* Exercise goal:
Reproduce each entry below exactly as it appears.
··· Records for this task
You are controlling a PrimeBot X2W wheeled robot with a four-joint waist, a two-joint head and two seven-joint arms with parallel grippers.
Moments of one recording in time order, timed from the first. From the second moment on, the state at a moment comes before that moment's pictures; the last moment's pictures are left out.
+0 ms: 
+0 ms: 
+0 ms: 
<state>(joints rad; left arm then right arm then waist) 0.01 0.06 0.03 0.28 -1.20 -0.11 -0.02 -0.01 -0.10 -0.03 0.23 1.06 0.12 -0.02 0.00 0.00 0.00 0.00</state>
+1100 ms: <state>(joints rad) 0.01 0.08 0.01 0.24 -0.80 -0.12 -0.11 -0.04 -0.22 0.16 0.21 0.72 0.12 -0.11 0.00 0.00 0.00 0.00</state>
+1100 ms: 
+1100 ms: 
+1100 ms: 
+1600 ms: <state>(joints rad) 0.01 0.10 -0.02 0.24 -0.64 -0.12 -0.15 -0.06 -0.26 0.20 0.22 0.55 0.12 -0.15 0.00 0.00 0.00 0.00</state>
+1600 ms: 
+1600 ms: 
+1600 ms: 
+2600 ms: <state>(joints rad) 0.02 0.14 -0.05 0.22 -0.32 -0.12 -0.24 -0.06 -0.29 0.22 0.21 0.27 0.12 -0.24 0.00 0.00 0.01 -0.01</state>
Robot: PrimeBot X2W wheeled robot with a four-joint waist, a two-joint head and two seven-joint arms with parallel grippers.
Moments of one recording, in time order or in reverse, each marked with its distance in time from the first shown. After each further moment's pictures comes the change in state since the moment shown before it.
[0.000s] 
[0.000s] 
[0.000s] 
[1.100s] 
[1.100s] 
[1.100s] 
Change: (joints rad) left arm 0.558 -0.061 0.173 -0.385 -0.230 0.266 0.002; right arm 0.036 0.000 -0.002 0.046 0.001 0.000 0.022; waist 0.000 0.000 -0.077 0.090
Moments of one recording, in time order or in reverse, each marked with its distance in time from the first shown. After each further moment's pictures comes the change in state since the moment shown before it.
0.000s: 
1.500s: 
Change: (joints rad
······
* Exercise response:
You are controlling a PrimeBot X2W wheeled robot with a four-joint waist, a two-joint head and two seven-joint arms with parallel grippers.
Moments of one recording in time order, timed from the first. From the second moment on, the state at a moment comes before that moment's pictures; the last moment's pictures are left out.
+0 ms: 
+0 ms: 
+0 ms: 
<state>(joints rad; left arm then right arm then waist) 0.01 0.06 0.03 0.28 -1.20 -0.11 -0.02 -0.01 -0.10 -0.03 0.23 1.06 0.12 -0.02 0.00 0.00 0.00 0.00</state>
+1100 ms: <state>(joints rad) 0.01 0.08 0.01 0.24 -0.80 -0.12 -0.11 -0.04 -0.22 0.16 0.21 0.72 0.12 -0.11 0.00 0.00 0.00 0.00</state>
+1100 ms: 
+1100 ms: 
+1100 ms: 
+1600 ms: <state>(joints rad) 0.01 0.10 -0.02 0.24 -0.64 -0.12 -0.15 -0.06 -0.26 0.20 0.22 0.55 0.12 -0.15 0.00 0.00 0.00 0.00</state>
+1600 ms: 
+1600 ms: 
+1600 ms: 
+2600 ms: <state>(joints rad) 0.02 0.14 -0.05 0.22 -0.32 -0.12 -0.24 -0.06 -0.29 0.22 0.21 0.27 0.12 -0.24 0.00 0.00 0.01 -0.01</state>
Robot: PrimeBot X2W wheeled robot with a four-joint waist, a two-joint head and two seven-joint arms with parallel grippers.
Moments of one recording, in time order or in reverse, each marked with its distance in time from the first shown. After each further moment's pictures comes the change in state since the moment shown before it.
[0.000s] 
[0.000s] 
[0.000s] 
[1.100s] 
[1.100s] 
[1.100s] 
Change: (joints rad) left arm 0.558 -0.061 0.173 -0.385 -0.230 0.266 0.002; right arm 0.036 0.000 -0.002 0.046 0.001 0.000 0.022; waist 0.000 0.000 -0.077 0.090
Moments of one recording, in time order or in reverse, each marked with its distance in time from the first shown. After each further moment's pictures comes the change in state since the moment shown before it.
0.000s: 
1.500s: 
Change: (joints rad

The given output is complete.